What they didn’t want
1. There would not have been an inquest into Gary’s death without WBA’s and media intervention. Local Coroner Lenarduzzi indicated he did not intend to hold one, although Gary had been telling WBA and others for a year before his death that his life was being threatened, and had said that if he were found dead it would not be suicide. The autopsy, done in Canberra by a visiting pathologist from Melbourne, in our opinion nowhere near thoroughly enough for such a case, and which according to normal guidelines for a suspicious death should have been done at the expert forensic centre in Glebe, failed to find the cause of death.

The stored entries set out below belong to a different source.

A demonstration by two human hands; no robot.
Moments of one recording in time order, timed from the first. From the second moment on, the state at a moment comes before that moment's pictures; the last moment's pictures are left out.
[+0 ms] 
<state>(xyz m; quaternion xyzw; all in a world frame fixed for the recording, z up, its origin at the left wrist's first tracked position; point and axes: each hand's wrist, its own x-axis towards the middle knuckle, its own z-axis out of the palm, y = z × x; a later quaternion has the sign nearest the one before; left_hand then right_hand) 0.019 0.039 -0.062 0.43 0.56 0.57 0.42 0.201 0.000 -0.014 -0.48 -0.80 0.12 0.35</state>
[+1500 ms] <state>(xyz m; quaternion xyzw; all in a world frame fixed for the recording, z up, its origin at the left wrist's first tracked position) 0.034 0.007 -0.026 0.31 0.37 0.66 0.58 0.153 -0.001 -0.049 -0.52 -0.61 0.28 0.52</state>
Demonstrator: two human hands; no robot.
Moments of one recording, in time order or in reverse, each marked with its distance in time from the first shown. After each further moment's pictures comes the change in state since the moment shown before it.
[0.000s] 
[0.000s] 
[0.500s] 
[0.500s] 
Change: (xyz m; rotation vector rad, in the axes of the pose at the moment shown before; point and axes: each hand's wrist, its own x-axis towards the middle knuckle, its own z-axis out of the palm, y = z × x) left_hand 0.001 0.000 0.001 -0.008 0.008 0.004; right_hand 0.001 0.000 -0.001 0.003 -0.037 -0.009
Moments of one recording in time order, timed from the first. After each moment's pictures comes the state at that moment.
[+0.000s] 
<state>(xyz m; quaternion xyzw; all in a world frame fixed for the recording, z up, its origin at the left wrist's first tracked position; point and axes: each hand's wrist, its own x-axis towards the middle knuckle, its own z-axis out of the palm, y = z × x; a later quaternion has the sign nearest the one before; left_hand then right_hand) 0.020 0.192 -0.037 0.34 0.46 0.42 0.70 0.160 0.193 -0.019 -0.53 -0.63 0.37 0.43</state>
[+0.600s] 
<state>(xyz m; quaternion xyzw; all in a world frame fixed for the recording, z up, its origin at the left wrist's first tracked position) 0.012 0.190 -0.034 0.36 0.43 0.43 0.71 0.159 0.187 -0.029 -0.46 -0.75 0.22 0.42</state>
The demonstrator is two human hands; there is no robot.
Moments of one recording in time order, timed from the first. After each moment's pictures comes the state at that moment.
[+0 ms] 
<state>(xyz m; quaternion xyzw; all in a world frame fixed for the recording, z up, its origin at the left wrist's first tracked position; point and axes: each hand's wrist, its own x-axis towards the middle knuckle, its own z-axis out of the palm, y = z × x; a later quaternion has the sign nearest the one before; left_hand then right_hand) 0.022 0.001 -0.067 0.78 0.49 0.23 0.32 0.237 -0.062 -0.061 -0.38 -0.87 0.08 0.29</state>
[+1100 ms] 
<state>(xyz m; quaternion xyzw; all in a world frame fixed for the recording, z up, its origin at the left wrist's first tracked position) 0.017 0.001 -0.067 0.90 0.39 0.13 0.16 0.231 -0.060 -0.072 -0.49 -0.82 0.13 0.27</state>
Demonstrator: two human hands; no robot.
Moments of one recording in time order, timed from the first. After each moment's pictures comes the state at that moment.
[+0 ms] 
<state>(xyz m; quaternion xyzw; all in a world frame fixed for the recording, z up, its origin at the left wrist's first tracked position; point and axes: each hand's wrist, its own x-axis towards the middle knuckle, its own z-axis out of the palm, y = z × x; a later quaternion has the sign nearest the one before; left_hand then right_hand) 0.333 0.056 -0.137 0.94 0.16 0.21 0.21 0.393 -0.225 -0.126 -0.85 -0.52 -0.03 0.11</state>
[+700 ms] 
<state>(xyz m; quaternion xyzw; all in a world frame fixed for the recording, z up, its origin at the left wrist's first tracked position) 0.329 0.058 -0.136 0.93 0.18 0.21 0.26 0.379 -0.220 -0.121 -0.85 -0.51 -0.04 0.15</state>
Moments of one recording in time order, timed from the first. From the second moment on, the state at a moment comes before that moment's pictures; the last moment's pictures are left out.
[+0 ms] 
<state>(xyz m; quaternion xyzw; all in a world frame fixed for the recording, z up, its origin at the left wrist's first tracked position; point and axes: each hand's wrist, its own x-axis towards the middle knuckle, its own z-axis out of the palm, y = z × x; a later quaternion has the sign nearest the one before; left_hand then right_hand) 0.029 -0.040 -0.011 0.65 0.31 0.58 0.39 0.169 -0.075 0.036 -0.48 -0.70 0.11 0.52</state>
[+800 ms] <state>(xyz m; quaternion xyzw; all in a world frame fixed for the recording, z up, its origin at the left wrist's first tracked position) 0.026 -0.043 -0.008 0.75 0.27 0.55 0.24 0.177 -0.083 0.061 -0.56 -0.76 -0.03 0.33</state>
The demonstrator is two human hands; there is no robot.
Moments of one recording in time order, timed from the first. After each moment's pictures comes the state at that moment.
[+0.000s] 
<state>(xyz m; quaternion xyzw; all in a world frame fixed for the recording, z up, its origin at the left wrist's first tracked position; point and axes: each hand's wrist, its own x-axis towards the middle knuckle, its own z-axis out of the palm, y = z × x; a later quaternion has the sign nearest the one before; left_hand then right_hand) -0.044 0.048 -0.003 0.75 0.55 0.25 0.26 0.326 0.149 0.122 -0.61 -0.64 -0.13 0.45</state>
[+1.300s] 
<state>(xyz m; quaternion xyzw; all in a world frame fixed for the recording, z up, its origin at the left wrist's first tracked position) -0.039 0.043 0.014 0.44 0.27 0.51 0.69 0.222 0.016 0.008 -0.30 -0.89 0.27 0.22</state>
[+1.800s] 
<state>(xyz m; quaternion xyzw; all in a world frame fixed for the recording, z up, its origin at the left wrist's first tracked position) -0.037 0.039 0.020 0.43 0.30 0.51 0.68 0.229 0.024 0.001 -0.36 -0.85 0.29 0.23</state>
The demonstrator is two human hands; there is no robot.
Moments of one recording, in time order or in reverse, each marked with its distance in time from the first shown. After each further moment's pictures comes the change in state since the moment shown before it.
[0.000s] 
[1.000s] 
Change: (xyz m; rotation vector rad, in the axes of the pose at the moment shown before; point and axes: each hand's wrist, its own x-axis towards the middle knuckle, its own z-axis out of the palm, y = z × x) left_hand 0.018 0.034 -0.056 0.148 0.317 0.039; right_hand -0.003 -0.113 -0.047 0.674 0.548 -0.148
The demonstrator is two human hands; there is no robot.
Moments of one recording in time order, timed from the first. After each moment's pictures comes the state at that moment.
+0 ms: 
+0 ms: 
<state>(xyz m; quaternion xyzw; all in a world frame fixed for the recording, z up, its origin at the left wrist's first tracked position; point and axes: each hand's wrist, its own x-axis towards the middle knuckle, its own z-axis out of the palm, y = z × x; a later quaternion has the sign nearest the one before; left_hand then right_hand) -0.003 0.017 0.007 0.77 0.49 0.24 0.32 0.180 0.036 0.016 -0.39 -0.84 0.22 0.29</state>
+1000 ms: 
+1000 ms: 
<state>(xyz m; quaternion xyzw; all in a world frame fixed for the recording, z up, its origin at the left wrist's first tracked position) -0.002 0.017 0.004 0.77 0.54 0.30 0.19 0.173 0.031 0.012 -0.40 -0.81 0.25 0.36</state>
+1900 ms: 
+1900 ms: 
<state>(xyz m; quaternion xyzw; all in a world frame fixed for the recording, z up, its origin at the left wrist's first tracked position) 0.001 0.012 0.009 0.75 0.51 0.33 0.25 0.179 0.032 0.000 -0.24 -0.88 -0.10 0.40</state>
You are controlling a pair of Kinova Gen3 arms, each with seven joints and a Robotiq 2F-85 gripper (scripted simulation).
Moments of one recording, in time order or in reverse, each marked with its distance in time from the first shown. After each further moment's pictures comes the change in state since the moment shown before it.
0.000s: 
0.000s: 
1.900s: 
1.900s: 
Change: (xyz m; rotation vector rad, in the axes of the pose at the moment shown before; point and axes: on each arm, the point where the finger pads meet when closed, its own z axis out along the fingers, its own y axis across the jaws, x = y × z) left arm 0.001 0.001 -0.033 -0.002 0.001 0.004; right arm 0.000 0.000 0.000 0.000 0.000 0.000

2. Without WBA’s intervention, witnesses called for the inquest would not have included anyone with a favourable opinion of Gary. “Character assassins” called to give evidence included men who’d been rivals for some woman’s affections ten or more years before. His mother however would not have been called. She is in her eighties, and too physically frail to make the journey from Melbourne to Queanbeyan, but was repeatedly misrepresented at the bar table as not wanting to give evidence. Then when she made her wish to give evidence clear by writing directly to the coroner, there were claims that she was mentally impaired following a stroke. An important item of her evidence, given by phone link-up in the last week of the inquest, unshaken in cross-examination, but not mentioned by counsel assisting the coroner in his final submission, or the Coroner’s decision, was that she had spoken to a male officer at Queanbeyan police station who identified himself as “John Moore” in June 2002, three months before Gary’s death, who said there was indeed a contract on Gary’s life, and they knew who it was, “someone in Sydney.” John Moore, the officer in charge of the NSW police investigation into Gary’s death, denied any prior knowledge of Gary, although Gary had been reporting to Queanbeyan police station twice a week for two years as a condition of his bail.
3. This piece can only scratch the surface of the nearly 2 cubic metres of documents produced so far in this case. Our 39-page submission to the inquest has a lot more detail, but at the insistence of various other members of the bar-table, has been suppressed, together with the two submissions written by them in reply, because “Their unsubstantiated allegations, their wild accusations that they have presented to me in the submission are not in anyone’s interest.” This criticism could hardly be sustained if anyone with an open mind were allowed to read it; but as the suppression order stands, they can’t. Quite a neat trick when you think about it, accusing us of writing something so bad that no-one can be allowed to read it to see if the accusation is true.
So for more details you’ll have to wait for Debbie’s book — Gary Lee- Rogers is dead — and the film.
Note: All quotations in italics are taken directly from the court tran- scripts. Precise references available on request.